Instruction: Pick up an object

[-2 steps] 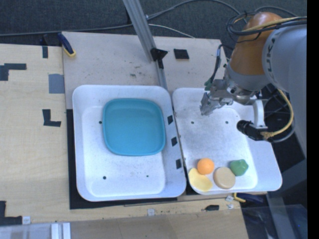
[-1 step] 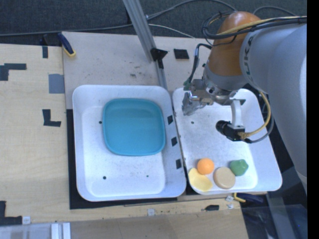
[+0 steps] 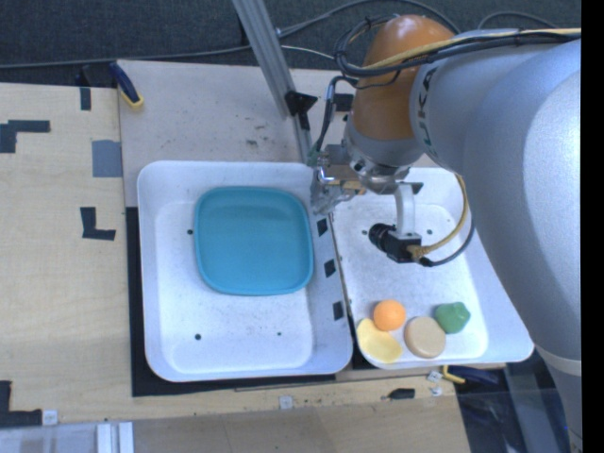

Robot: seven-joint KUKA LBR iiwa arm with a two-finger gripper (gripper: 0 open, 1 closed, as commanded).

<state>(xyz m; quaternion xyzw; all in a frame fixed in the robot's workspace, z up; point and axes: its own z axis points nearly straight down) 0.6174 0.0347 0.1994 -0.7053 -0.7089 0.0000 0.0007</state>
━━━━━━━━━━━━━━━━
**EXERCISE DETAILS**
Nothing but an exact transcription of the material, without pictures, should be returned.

**EXERCISE ANSWER**
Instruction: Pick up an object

[-2 steps] 
[-1 step] 
[+0 steps] 

Robot: seven-joint KUKA LBR iiwa arm with a two-finger gripper (gripper: 0 open, 1 closed, as commanded).

<state>(xyz m; quaternion xyzw; all in a frame fixed in the robot's workspace, z up; point and axes: its own z axis points nearly straight down) 0.6174 0.0347 0.1994 -0.7053 -0.7089 0.0000 0.0007</state>

That finishes the exercise, with nothing more to add.